You must perform Metadata Ingest, Data Profiling, and Data Identification to process structured data.
  1. Select the structured resource you want to investigate in Data Canvas.
    This can be a table or column.
  2. Click Process.
    The Choose Process page opens with Metadata Ingest, Data Profiling, Data Identification options. In addition, for Microsoft SQL and Oracle databases, you see an additional option, Usage Statistics.
    Choose process
  3. In the Metadata Ingest card, click Start to begin the metadata ingest process.
    You can view the status of metadata ingest on the Manage Workers page.
  4. To perform the data profiling, click the Data Profiling card.
    The Profiling page opens with an option to configure data profiling. You can use Skip Recent (days) to skip profiling for recently profiled tables. For example, if the days field is set to 7, any table profiled within the last 7 days will be skipped.
    Note: When configuring data profiling, it is recommended to use the default settings as they are suitable for most situations.
    Field Description
    Extract samples Extracts the sample data during profiling and displays it in the summary tab.

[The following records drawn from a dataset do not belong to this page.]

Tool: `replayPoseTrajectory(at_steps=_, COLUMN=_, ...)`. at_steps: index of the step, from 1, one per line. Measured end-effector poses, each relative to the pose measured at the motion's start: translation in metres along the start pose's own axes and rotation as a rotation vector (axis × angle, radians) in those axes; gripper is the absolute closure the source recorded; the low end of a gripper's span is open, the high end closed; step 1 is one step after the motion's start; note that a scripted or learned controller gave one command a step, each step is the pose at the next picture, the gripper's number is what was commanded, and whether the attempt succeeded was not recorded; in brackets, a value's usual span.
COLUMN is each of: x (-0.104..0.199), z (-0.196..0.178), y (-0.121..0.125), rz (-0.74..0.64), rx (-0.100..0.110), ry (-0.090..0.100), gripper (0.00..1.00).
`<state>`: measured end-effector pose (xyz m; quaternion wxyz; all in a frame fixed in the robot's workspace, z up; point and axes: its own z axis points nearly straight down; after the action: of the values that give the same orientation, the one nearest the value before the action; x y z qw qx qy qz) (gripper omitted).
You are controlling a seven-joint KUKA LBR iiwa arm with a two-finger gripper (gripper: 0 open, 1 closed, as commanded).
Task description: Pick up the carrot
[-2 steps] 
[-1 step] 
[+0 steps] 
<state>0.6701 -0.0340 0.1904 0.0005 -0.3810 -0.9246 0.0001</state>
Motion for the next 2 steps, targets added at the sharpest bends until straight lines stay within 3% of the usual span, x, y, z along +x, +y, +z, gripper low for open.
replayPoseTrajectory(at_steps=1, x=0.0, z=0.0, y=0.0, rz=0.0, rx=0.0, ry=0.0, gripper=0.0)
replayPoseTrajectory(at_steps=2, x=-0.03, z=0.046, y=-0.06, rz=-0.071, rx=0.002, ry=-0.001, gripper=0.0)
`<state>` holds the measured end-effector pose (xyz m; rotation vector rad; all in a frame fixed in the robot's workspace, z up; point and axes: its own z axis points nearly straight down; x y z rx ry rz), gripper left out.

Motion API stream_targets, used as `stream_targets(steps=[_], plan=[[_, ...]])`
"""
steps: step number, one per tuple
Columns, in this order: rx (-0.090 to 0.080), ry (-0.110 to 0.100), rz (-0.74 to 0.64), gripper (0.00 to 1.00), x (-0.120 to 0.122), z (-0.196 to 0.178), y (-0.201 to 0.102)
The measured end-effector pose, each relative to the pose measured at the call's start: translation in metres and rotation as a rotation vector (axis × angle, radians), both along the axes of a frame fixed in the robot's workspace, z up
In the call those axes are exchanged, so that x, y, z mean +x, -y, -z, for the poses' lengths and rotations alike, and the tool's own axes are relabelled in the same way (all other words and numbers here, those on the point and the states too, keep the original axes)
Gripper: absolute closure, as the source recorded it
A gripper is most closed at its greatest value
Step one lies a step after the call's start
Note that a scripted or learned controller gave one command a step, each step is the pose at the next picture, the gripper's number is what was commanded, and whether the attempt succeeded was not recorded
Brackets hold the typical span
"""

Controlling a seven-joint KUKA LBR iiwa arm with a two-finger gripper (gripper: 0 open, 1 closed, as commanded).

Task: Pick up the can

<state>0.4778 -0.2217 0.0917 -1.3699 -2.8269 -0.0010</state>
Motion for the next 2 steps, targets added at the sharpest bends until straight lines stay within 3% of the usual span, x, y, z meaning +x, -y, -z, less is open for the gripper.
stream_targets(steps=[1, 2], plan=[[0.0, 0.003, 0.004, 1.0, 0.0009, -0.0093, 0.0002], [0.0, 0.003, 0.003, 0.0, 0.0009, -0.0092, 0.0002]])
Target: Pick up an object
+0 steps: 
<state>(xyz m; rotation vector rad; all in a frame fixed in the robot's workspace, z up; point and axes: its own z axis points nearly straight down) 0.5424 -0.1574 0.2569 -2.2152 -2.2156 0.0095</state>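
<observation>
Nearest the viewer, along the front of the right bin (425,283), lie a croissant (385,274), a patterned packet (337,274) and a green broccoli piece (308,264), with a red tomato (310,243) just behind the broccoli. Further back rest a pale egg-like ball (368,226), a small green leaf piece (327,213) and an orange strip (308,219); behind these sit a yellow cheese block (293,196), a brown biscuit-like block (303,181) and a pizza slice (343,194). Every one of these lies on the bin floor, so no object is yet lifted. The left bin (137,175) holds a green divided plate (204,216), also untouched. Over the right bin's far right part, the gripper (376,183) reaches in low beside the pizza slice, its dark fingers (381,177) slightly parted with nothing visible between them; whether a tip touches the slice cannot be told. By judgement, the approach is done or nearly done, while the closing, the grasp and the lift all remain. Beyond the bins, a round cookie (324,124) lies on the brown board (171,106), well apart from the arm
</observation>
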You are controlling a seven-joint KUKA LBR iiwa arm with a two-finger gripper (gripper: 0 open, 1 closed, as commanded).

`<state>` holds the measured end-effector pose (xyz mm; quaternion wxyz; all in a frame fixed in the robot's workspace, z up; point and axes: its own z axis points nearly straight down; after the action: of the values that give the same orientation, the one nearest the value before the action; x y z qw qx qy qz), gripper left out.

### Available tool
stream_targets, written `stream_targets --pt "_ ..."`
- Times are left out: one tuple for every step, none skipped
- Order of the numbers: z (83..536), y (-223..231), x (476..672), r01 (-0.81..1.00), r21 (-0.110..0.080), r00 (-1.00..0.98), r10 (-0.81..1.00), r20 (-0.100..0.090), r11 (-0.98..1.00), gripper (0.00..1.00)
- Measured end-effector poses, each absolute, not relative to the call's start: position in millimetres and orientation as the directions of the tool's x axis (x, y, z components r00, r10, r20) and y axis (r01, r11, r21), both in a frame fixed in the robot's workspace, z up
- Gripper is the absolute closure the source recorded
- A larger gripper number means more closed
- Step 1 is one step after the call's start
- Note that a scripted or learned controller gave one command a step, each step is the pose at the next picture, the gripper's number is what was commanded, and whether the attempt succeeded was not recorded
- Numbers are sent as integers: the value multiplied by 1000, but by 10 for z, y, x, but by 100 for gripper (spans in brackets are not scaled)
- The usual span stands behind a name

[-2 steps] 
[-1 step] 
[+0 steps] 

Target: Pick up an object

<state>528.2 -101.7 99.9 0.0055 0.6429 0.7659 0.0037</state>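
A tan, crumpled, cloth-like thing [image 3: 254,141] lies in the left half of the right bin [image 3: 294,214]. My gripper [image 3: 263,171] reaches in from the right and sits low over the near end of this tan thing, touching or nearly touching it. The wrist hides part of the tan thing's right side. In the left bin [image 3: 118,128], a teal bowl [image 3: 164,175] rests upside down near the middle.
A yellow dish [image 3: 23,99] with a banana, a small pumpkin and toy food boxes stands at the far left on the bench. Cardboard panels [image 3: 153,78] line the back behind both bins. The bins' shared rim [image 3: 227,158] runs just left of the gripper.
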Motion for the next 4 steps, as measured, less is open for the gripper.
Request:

    Skip Recent (days) Skips profiling for recently profiled tables. For example, if the days field is set to 7, any table profiled within the last 7 days will be skipped.
  5. To perform data identification, click the Data Identification card.
    Important: You must perform data profiling before proceeding with data identification. If data profiling was not done previously, Data Catalog highlights it as Required. You can start data profiling from the Data Identification card by clicking Start.

    Profiling
  6. Click Select Methods and select the Dictionaries and Patterns, click Apply, and then click Start.
    You can view the status of metadata ingest on the Manage Workers page.
  7. (Optional) If you're working with Microsoft SQL or Oracle databases and want to collect usage statistics, click the Usage Statistics card, choose a date range, and then click Start.
    You can view the status of the Entity Usage process on the Manage Workers page. After completion, the gathered information will be accessible in the Usage Statistics View collection within Business Intelligence Database.
  8. Go to Data Canvas to view tags.